In humanity’s rush to dethrone the Creator, they’ve raised up many different idols over the centuries. Our contemporary culture is too savvy to name their gods, so they refer to them by pseudonyms like NO AUTHORITY.

But it’s impossible to make sense out of life—or to bring justice and peace—without authority. God didn’t structure the universe to run in a vacuum, and every authority except God’s authority ultimately leads to frustration and ruin.

Emphasizing authority is so counterculture. Yet that’s just what we need to be shouting from the housetops.

There was a time when everyone understood the importance of authority, and the only question was which authority is best. The centurion summarized it well, when he explained why he turned to Jesus Christ: “For I too am a man under authority, with soldiers under me. And I say to one, ‘Go,’ and he goes, and to another, ‘Come,’ and he comes, and to my servant, ‘Do this,’ and he does it” (Matthew 8:9).

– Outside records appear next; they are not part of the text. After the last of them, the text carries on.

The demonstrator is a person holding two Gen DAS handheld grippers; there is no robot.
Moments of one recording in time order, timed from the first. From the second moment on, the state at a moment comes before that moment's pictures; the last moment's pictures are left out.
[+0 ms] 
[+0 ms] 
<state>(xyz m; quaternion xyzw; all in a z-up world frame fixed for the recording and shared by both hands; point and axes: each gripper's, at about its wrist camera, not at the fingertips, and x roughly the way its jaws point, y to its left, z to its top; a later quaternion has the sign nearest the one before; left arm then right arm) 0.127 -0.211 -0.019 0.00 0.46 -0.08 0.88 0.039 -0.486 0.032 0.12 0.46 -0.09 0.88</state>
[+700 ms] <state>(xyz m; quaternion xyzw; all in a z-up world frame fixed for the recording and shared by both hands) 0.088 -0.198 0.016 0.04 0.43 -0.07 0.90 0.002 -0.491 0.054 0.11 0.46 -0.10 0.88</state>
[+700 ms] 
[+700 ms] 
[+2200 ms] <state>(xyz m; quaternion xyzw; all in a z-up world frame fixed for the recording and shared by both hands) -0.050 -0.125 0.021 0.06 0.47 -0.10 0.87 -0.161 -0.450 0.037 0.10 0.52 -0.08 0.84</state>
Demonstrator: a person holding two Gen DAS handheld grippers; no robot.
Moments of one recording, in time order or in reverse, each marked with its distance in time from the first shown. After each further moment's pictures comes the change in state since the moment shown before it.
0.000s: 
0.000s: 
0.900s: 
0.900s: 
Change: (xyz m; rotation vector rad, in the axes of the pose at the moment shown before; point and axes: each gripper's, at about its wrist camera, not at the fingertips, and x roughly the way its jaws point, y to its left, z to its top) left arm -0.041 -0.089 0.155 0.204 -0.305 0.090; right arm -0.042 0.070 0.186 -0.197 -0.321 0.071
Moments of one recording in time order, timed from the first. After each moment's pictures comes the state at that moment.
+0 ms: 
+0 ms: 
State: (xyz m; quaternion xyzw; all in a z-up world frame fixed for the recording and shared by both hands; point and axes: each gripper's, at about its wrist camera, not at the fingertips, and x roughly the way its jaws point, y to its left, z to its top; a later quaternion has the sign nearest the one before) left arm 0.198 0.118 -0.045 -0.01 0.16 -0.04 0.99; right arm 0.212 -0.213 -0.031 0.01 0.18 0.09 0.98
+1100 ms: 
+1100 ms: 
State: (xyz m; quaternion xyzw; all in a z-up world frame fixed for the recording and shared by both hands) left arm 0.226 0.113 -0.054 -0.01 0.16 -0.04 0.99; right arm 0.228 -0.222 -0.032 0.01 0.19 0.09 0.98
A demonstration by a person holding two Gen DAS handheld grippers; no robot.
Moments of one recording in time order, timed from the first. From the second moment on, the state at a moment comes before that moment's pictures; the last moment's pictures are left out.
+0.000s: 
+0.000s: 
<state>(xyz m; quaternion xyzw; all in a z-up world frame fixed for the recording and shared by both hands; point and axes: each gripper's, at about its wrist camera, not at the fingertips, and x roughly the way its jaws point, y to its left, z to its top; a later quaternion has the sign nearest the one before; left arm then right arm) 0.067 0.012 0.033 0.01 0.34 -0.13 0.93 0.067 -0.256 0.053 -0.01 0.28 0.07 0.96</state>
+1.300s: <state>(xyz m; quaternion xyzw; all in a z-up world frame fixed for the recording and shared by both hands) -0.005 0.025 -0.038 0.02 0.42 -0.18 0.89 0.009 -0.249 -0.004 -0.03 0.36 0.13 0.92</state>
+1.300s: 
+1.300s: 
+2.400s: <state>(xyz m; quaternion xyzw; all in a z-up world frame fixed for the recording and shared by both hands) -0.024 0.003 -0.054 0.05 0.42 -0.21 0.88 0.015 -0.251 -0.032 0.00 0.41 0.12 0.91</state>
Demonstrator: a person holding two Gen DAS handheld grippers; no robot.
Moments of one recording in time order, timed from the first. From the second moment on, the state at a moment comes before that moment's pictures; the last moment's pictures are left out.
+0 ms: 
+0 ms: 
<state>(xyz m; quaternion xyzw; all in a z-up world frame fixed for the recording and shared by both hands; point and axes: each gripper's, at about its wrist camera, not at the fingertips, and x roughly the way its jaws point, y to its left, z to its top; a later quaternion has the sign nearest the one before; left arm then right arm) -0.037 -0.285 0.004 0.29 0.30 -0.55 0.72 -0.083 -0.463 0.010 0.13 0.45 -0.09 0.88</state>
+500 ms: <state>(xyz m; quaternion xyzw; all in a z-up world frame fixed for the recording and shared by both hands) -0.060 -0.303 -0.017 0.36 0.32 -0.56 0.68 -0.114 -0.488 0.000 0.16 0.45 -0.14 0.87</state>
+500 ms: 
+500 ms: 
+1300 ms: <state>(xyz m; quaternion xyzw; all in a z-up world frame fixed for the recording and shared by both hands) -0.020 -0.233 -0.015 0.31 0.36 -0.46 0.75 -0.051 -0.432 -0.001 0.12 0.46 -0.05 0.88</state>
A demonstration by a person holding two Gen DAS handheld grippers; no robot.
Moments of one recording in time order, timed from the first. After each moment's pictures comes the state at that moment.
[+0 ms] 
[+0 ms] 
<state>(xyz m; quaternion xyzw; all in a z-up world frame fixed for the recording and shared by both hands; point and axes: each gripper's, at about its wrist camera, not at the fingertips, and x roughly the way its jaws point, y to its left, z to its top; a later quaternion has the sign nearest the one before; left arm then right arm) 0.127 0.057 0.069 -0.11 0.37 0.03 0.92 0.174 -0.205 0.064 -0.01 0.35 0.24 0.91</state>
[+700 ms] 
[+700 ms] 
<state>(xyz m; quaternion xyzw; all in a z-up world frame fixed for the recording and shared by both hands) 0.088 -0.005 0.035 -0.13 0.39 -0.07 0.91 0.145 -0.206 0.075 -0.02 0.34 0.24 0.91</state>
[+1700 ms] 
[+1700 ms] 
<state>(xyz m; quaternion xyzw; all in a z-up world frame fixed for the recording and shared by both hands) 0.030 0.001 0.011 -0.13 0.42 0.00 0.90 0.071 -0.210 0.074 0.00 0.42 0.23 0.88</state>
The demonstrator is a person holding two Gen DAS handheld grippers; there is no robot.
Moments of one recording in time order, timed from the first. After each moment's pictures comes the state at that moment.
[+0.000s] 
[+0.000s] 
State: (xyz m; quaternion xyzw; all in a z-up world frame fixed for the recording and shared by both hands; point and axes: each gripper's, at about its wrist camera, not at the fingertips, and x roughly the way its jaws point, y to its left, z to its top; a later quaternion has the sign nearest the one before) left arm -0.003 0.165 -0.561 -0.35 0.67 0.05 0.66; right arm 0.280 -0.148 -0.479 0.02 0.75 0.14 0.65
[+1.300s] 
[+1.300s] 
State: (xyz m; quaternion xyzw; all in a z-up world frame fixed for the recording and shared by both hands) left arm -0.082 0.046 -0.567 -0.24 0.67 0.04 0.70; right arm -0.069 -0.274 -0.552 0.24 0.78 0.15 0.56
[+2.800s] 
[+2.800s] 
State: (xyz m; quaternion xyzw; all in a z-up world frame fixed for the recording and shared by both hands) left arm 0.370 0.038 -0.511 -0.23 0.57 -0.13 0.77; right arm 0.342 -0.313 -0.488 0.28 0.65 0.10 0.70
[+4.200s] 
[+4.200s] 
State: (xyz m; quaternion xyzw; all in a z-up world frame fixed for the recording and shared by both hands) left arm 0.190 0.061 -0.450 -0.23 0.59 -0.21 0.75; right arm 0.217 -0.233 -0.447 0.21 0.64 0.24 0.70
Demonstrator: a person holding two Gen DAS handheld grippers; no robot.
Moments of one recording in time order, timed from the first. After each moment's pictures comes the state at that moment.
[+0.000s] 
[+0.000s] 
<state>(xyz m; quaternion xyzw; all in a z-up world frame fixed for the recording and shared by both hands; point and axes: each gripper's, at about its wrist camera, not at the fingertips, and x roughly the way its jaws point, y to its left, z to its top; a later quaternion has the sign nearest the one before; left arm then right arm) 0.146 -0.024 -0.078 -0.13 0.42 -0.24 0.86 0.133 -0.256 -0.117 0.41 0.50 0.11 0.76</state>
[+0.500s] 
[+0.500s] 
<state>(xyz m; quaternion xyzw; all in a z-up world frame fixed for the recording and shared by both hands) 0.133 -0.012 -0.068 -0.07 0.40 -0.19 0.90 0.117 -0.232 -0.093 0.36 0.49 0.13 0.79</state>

I enjoy working with biblical theologians who don’t hesitate to put the Creator on his throne and assert unflinchingly that his words are still best. Christians are involved in kingdom work, so we’d better make sure that we’re posting the King’s proclamations everywhere we go.

Answers in Genesis, the ministry behind this magazine, is all about “biblical authority.” That term doesn’t get much attention anymore. It simply means that every decision requires a decision-maker, and if we have access to a perfect decision-maker—who never makes mistakes and who claims to be our king who rules for our good— then we need to follow his authority. Any other authority will hurt us in the end.

It’s a message of love, it’s a message of truth, and it offers the only real hope for peace on earth. The problems are excruciatingly complex, but unless we start at the right place, in Genesis, how can we hope to solve them?